Moses had 86 tackles, 10 tackles for loss and 3.5 tackles for loss last season. He's more impactful against the run right now but undoubtedly has the movement ability to eventually thrive in coverage with more experience.

While he wasn't blocked on this tackle for loss against Tennessee, it's meant to highlight his explosiveness, smoothness when changing direction, and closing speed:

Jon Gruden and Mike Mayock have done an admirable job addressing Oakland's myriad of needs this offseason but the linebacker spot was a patchwork job, with veterans Brandon Marshall and Vontaze Burfict signed to one-year deals. Behind those two are Tahir Whitehead, a full-time player last season who was more of a liability than an asset, and youngsters Marquel Lee and Jason Cabinda.

I actually liked Cabinda during the pre-draft process a year ago, and he flashed on 15.9 percent of the defensive snaps as a rookie.
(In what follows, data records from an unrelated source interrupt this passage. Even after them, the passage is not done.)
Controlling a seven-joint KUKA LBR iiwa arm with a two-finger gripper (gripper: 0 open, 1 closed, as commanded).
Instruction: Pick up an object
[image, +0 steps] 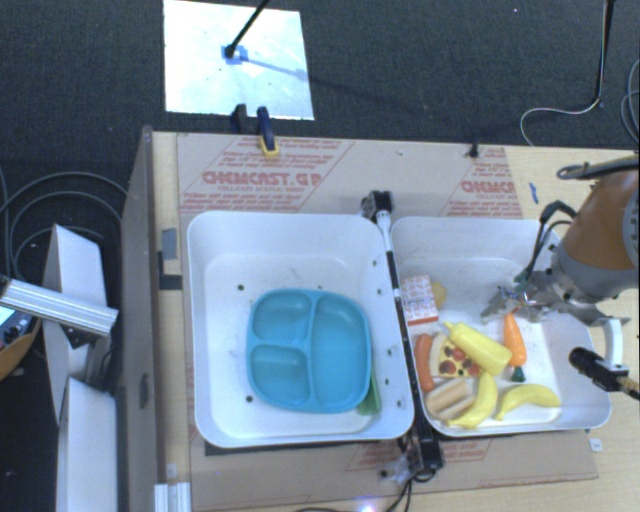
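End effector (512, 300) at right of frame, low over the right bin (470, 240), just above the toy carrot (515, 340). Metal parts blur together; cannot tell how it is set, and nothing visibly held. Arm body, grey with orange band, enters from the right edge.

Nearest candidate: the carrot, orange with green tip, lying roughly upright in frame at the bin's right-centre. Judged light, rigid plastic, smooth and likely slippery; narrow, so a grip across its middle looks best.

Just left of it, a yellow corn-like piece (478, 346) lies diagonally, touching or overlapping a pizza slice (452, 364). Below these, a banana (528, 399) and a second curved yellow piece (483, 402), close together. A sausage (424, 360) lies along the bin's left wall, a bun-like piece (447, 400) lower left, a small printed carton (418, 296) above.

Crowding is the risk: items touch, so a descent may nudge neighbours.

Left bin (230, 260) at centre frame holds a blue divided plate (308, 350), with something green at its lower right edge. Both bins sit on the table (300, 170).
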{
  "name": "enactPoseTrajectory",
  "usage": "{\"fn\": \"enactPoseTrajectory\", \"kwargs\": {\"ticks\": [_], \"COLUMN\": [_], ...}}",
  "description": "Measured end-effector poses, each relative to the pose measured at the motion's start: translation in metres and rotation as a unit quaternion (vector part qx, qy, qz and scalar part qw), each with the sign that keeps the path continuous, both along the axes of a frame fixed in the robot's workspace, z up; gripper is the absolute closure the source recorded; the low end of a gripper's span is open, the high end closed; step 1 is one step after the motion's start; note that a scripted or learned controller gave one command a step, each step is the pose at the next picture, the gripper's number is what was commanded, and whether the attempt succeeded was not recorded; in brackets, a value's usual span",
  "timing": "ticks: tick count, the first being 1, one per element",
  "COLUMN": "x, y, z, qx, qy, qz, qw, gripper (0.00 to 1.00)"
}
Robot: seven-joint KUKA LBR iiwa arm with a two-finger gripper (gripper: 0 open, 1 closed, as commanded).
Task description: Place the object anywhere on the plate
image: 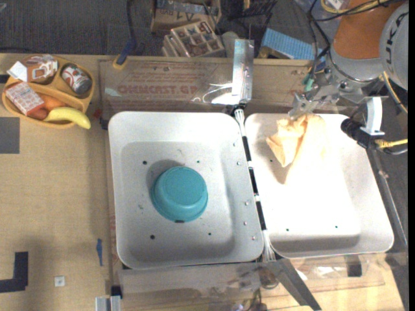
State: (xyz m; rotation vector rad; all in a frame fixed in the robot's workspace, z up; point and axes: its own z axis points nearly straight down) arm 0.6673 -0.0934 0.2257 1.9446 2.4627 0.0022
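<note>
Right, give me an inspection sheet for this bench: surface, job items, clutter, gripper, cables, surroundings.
Surface: wooden bench bearing two shallow white bins, left bin and right bin.
Job's things: round teal plate lies in the left bin; pale yellow cloth hangs at the gripper over the right bin's far corner.
Clutter: yellow tray of toy food with a banana at the bench's far left.
Gripper: two-finger gripper pinching the cloth's top.
Cables: black cables at the right bin's edge.
Surroundings: boxes and a blue pad on the floor behind the bench.
</note>
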Motion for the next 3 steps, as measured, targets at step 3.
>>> {"fn": "enactPoseTrajectory", "kwargs": {"ticks": [3], "x": [-0.056], "y": [0.155], "z": [-0.004], "qx": [-0.0005], "qy": [0.001], "qz": [0.562], "qw": [0.8269], "gripper": [1.00]}}
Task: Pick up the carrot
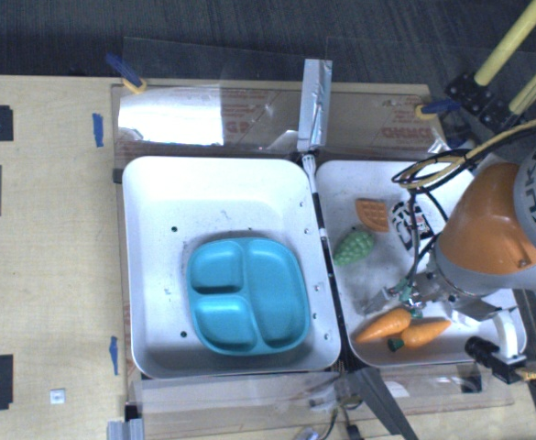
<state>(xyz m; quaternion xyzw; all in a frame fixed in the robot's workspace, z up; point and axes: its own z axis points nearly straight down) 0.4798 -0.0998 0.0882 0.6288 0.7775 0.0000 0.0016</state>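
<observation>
Gripper (416,296) fingers are hidden under the wrist hardware at the near side of the right bin (377,189), so it cannot be told whether they are spread or closed, and nothing can be seen held between them. The tool is carried low over the bin floor by the grey arm (492,232) with its orange band, which reaches in from the right.

Directly beneath and just in front of the tool, two carrots are seen lying close together near the bin's front wall. One carrot (384,326) lies to the lower left of the tool, its long axis running roughly left to right with a slight upward tilt toward the right, where its green top ends just under the tool. A second carrot (425,334) lies just beside it on the right, also roughly crosswise, with a dark green stub at its left end. Both are bright orange and smooth, tapered toward the tip.

Farther back in the same bin, a green knobbly piece (354,247) and an orange wedge (373,214) are seen, well apart from the carrots. A blue divided plate (247,293) is held in the left bin (158,191).
</observation>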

But chances are the Raiders will want a high-caliber talent at the linebacker spot as they head to Las Vegas. 

Denver Broncos

Biggest need: Safety

The fit: LSU S Grant Delpit

Delpit was the No. 9 safety recruit in the country in the class of 2017, per 247 Sports, and he's been the best young safety in college football since arriving in Baton Rouge. As a true freshman in 2017, he made 60 tackles, broke up eight passes, snagged a pick, and had 3.5 tackles for loss. Last season, Delpit upped all his figures. He had 74 tackles, five picks, 9.5 tackles for loss, three sacks, and nine pass breakups. Stat-sheet filler. 

A smart, aggressive blitzer and an above-average athlete for his 6-3, 203-pound frame, Deplit is best close to the line of scrimmage but can make plays on a regular basis at the short and intermediate levels in coverage and the occasional big play down the field.

For an illustration of his tremendous instincts, watch as Delpit -- aligned as the safety near the bottom of the screen -- reads the shallow crosser on this play against Arkansas then darts to the intended target to break up the pass:

Both starting safeties in Denver, Justin Simmons and Will Parks, are set to hit free agency in 2020, and after a strong start to his career, Simmons put on a lackluster performance in 2018. Parks is a quality player. 

The Broncos are severely lacking depth behind those two and with Simmons likely to hit the market after this season, unless he rebounds, they'll need another starter next to Parks. Delpit looks like a modern-day safety with cornerback-esque coverage skills and the assertive style of a linebacker.